L'association « Sakker el-dekkané» a publié hier ce qu'elle a qualifié d'« informations graves sur le secteur des déchets, qu'il est impossible de passer sous silence ». Le texte évoque « un marché secret, actuellement en cours de préparation, entre le Conseil du développement et de la reconstruction (CDR) et un nombre de responsables, en coordination avec le comité ministériel chargé de ce dossier ». « Ces informations font état d'un contrat signé avec un bureau danois spécialisé, pour la préparation d'un cahier des charges en vue de l'installation d'incinérateurs fonctionnant suivant le système "Waste to Energy" (production d'énergie par récupération des gaz suite à la combustion des déchets) dans toutes les régions libanaises, souligne le texte. Le choix des sociétés susceptibles de présenter des dossiers pour l'exportation puis pour l'incinération aurait déjà été entamé. »
L'association affirme que « les responsables semblent tendre vers l'adoption de l'incinération comme solution définitive à la crise des déchets qui a entamé son cinquième mois, profitant de la gravité de la situation et du désespoir des citoyens ». Elle se demande même si la lenteur à régler cette crise n'était pas intentionnelle de la part des autorités, « qui voudraient imposer de cette manière l'incinération dans les mohafazats en vue de garantir leur mainmise sur les appels d'offres avec le moins de contestation possible ».
En attendant l'incinération (l'installation d'incinérateurs nécessite des années), les sources de Sakker el-dekkanéindiquent que « les autorités concernées finalisent actuellement les contrats d'exportation à un coût qui dépasse les 200 dollars par tonne », soulignant que « le ministère des Finances a donné son feu vert pour financer ces contrats ». Ces sources ajoutent que « le CDR devra bientôt lancer l'appel d'offres et travaille actuellement dans le secret le plus total pour finaliser les dossiers ».
« L'objectif est de réaliser ce marché en quelques jours seulement afin de couper court à toute protestation, ajoute le texte.

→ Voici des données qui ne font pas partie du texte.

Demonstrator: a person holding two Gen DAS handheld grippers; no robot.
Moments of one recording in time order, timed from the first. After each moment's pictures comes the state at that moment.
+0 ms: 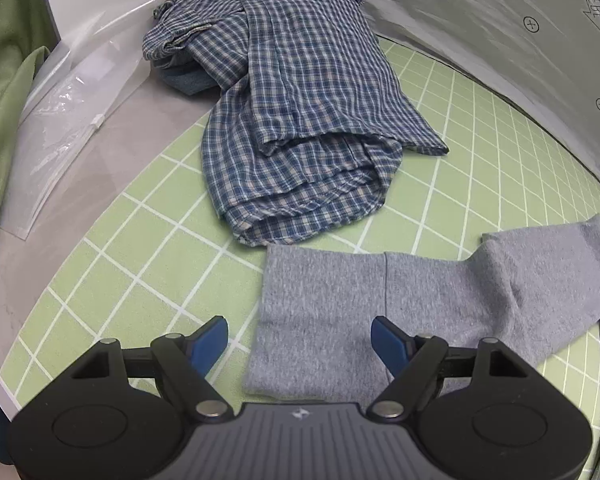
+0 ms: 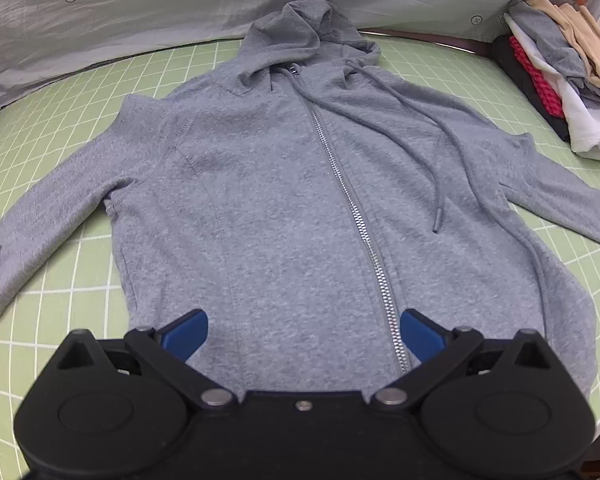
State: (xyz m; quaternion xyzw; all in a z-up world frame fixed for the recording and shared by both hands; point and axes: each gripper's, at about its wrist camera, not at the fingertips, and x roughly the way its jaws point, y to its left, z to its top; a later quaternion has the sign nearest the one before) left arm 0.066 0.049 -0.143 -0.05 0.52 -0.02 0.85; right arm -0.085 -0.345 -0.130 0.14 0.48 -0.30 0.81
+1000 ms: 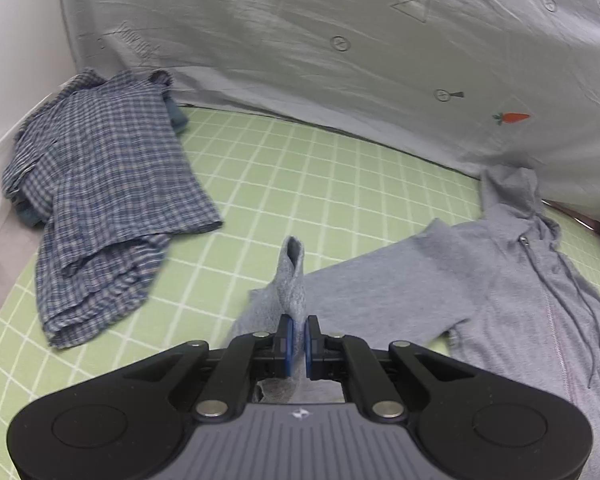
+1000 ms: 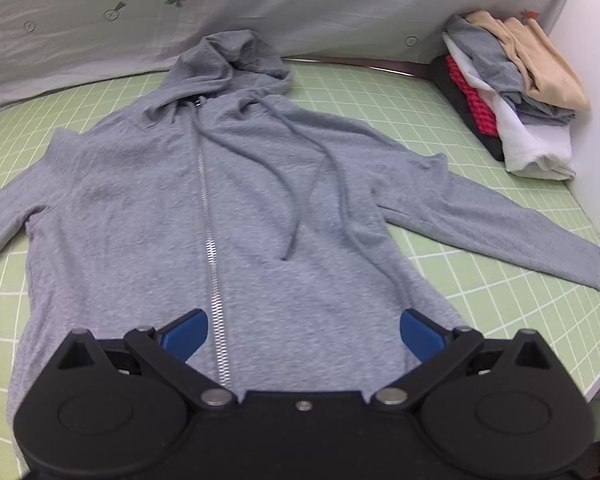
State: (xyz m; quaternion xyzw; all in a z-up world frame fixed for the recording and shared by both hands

Il semble qu'un nombre de ministres aient déjà informé les municipalités de ce projet afin de les mettre devant l'obligation de fournir des terrains sans possibilité de contestation. »
Selon Sakker el-dekkané, « ces informations nous ramènent à une situation qui prévalait déjà avant la crise, quand la proposition d'installer des incinérateurs comme solution définitive pour le Liban était promue par certains leaders et par l'une des organisations internationales ». « Tout le monde connaît les risques sanitaires, environnementaux et économiques qui résulteraient de cela, sans compter que la porte de la corruption sera de nouveau grande ouverte, conclut le texte. Que tous ceux qui se préoccupent de leur santé et de celle de leurs enfants manifestent leur refus de cette solution catastrophique par excellence ! »

Chehayeb stigmatise de nouveau « les adolescents de l'environnement »
Le sujet de la crise des déchets a également été abordé ce week-end par le ministre de l'Agriculture, Akram Chehayeb. Celui-ci a une fois de plus accusé « les adolescents de l'environnement » d'avoir rendu toute solution à ce problème irréalisable, en allusion aux détracteurs de son plan de sortie de crise (élaboré cet été avec une équipe d'experts). « Notre espoir est de parvenir cette semaine à un accord en Conseil des ministres sur la pire des solutions envisageables, celle de l'exportation des déchets durant un an et demi », a-t-il souligné, ajoutant que cette solution a été rendue incontournable par « les obstacles politiques, partisans et confessionnels ».
Le ministre, qui s'exprimait au cours d'une campagne de reboisement dans l'Iqlim el-Kharroub, a estimé que les solutions envisagées actuellement par le gouvernement visent à donner le temps aux municipalités de bâtir leurs capacités et d'obtenir leurs droits financiers. « C'est ainsi que nous serions passés d'une centralisation complète à un système où les municipalités joueraient leur rôle traditionnel de collecte et de supervision, a-t-il ajouté. Nous sommes à la veille d'élections municipales, un scrutin qui devrait avoir lieu à temps pour qu'un sang nouveau soit injecté dans les conseils municipaux », a-t-il conclu.